The line with "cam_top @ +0" marks where to begin; print it and all lines after it in the material below exactly, skipping pictures.

[Opening Recorded information section]

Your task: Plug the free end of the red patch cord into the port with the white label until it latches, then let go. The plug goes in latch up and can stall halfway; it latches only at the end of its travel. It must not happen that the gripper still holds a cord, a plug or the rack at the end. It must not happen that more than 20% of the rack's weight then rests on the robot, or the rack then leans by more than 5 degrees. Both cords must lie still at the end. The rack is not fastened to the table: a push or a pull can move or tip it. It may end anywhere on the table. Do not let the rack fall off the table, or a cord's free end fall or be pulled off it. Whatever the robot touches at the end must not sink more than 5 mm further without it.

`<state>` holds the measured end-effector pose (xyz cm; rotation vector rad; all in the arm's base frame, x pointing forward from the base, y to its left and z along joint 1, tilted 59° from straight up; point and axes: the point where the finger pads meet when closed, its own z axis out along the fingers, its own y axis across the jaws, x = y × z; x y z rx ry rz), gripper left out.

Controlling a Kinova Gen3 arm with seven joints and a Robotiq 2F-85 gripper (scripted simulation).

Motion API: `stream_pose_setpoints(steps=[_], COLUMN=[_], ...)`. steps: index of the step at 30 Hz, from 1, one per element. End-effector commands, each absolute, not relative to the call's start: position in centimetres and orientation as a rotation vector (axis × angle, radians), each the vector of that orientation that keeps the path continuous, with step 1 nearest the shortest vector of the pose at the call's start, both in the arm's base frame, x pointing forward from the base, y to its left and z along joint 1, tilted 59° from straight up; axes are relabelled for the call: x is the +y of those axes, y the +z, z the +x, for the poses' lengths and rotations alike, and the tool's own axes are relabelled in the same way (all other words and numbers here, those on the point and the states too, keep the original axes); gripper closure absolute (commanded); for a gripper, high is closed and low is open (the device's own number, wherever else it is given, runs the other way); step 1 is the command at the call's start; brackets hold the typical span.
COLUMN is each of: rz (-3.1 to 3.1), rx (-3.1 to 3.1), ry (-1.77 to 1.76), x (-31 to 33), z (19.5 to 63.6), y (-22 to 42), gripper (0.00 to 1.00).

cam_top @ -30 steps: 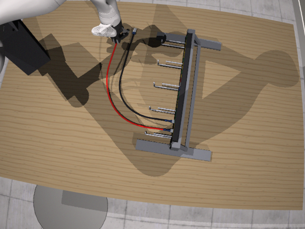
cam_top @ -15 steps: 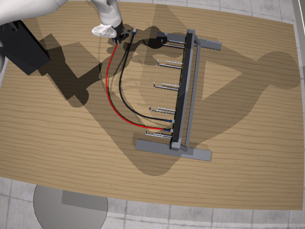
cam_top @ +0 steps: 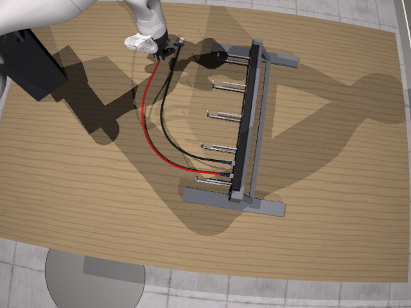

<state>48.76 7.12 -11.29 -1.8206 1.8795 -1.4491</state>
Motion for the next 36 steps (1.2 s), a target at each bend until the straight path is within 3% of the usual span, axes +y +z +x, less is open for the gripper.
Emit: stream_pose_setpoints(steps=[1, 36], rz=[-1.781, -1.393], rx=[1.899, 2.071], ry=[-1.439, -1.319], x=[7.0, 6.3], z=[49.1, 51.1], y=[-10.6, -5.3], gripper=[1.0, 1.0])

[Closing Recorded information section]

**Your solution**.
cam_top @ +0 steps: 

<state>48.76 7.12 -11.29 -1.8206 1.8795 -1.4491</state>
Motion for the next 36 steps (1.2 s), a target at each bend until the straight path is within 3% of the usual span, axes +y +z +x, less is open for the gripper.
Emit: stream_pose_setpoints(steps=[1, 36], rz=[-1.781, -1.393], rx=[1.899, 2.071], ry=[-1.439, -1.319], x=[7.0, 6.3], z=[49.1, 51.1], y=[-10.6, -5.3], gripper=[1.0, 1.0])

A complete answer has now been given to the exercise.